Me: No, I reserve sweaty-ball email conversations for you. Oh, wait....Y may have something to add. Y? (I cc'd Y)
X: Oh no you didn’t...?!!
Me: Hey, I’m stressed. It’s OK for stressed people to go a little insane. Perfectly acceptable. Right, Y? (I cc'd Y again)

Later....
Y: As a refined sophisticate, I only partake of perspiration-laced balls, which would never consider temporarily adhering themselves to a frigid surface (other than mine).

Followed by....
Y: As a refined sophisticate, I only go a little insane, which is perfectly acceptable as you so astutely note.

4 comments:

Hockeyhick said...

Reminds me of a joke...

What would happen if women had no legs?

They'd leave a snail-trail wherever they went...

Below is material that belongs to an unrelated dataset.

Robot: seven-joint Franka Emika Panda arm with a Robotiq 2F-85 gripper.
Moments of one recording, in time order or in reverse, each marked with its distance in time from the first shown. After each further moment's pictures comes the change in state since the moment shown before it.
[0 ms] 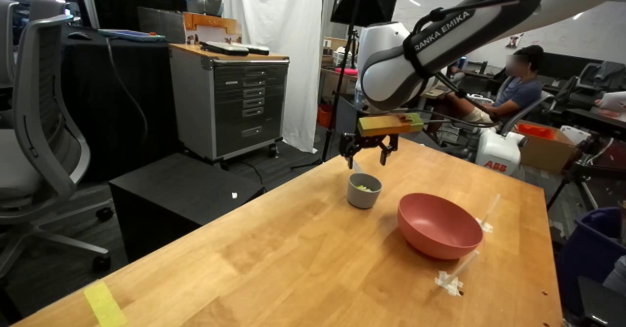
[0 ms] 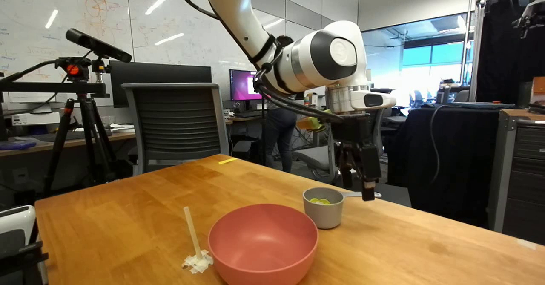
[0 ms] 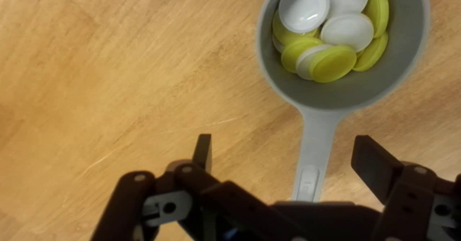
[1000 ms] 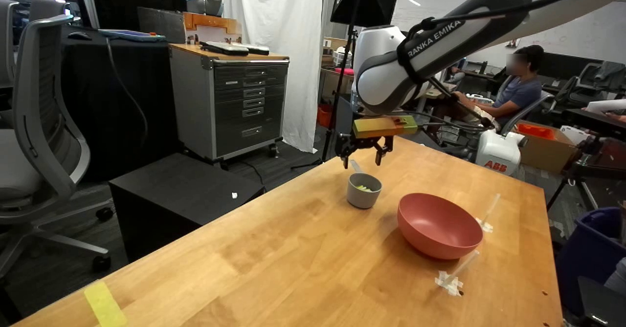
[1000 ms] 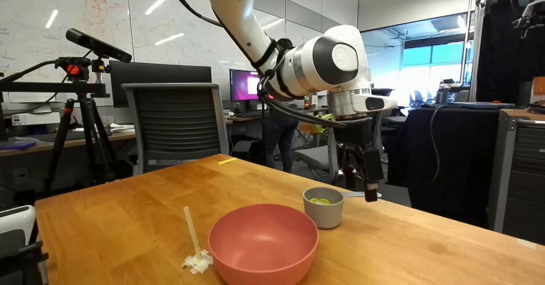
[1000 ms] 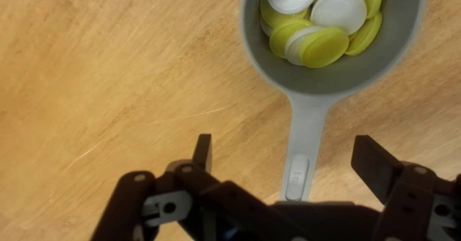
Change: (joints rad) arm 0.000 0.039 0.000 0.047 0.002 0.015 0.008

Ok...ok....I'm leaving now.

Anonymous said...

Well, I'm confused still. At the beginning, what was the email that either X sent to you or you both got an email? Why were you heading to the bathroom to assume the fetal position? So many unanswered questions, kind of like "Lost".

Lisa said...

The whole post is an e-mail chain between X and me.....and later Y responds to both of us. Hmmmm, I need to practice clarity in my writing, huh?

I was headed to the bathroom because I saw something that disturbed me. :)

Anonymous said...

Taking the test didn't help me either.